# ntdll.dll module causing CPU spikes



## shadownai31 (Jun 5, 2011)

I have recently been having a problem where my cpu usage spikes anywhere from 25-50% every 10 seconds due to the WMIPrvSE.exe service. I tracked it using process explorer and it is obviously the problem in question. The red is tracking the WMIPrvSE.exe process.









I followed the tutorial found here How to get the cause of high CPU usage caused by apps? - MSFN Forum
to try and figure out what process within this WMIPrvSE.exe is causing the spikes. It appears that it is an ntdll.dll issue but I have no clue about how to remedy this. 

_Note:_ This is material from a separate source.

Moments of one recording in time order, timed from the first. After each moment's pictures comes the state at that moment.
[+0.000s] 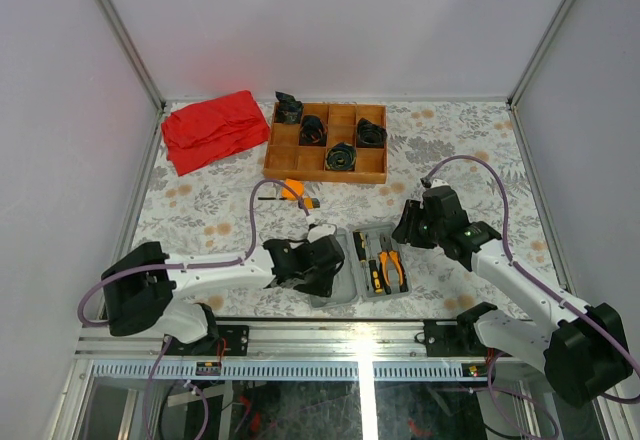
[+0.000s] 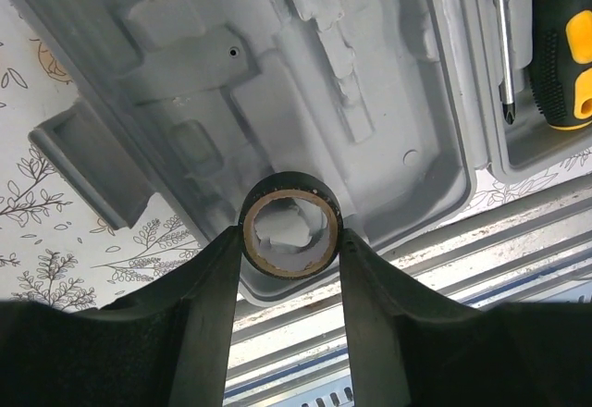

The dump file from using xperf can be found here:latency zip

Using process explorer I found that the Thread ID is 3508 and starts at address: ntdll.dll!RtlDosSearchPath_Ustr+0x69a

The entire stack for the thread looks like this:

ntoskrnl.exe!memset+0x64a
ntoskrnl.exe!KeWaitForMultipleObjects+0xd52
ntoskrnl.exe!KeWaitForSingleObject+0x19f
ntoskrnl.exe!__misaligned_access+0xba4
ntoskrnl.exe!__misaligned_access+0x1821
ntoskrnl.exe!KeWaitForMultipleObjects+0xf5d
ntoskrnl.exe!KeRemoveQueueEx+0x323
ntoskrnl.exe!ExQueryAttributeInformation+0x189f
ntoskrnl.exe!KeDetachProcess+0x4d2
ntoskrnl.exe!KeSynchronizeExecution+0x3a43
ntdll.dll!ZwWaitForWorkViaWorkerFactory+0xa
wow64.dll!Wow64EmulateAtlThunk+0x1c993
wow64.dll!Wow64SystemServiceEx+0xd7
wow64cpu.dll!TurboDispatchJumpAddressEnd+0x2d
wow64.dll!Wow64SystemServiceEx+0x1ce
wow64.dll!Wow64LdrpInitialize+0x429
ntdll.dll!RtlIsDosDeviceName_U+0x24c87
ntdll.dll!LdrInitializeThunk+0xe
ntdll.dll!NtWaitForWorkViaWorkerFactory+0x12
kernel32.dll!BaseThreadInitThunk+0x12
ntdll.dll!RtlInitializeExceptionChain+0x63
ntdll.dll!RtlInitializeExceptionChain+0x36

Someone's expertise would be greatly appreciated.

Thanks


----------



## cluberti (Aug 26, 2010)

So the question is, what is calling WMI to scan the machine? The ntdll binary is just an API binary, and "does what it's told", so to speak. Given the binary causing the CPU work is wmiprvse (WMI provider engine), some process on the machine is calling into WMI to get information (which spawns a WMI provider to do the work). In looking at the xperf trace, it appears there could be a few culprits, but xperf is not the best tool for process parent tracing if you don't enable stackwalking of that data in the trace (which you didn't). It would be easier at this point to run Process Monitor to track back the process PID of the wmiprvse.exe that consumes the CPU to it's parent - it's *probably* a service, and I wouldn't be surprised if it ultimately walks you back to the HP ProtectTools on the machine (I do see hpqwmiex.exe running on this box), but it's hard to say with an xperf.


----------



## shadownai31 (Jun 5, 2011)

Thanks for the advice. I used process monitor to trace it back to the parent thread (628) and found that it is associated with the DCOM Launcher. Unfortunately this had three different services associated with it: Power, PlugPlay and DCOM Service Process Launcher. Now I'm hunting the mighty internets for what might be causing one of those to constantly call the WMIPrvSE.exe and so far I've no luck.


----------



## cluberti (Aug 26, 2010)

DCOM is just a service for handling COM requests - again, it doesn't really "do anything" on it's own. It means a process is calling into COM and starting WMI by making WMI requests. At this point, you probably need to do trial and error - stop 50% of the non-Microsoft things on the machine and test, and if that doesn't work, stop the other 50% - rinse/repeat until you figure out what's causing it. There are other ways, of course (mostly involving debugging) that will probably be accurate, but will take far longer to walk through (speaking from experience, especially with WMI).


----------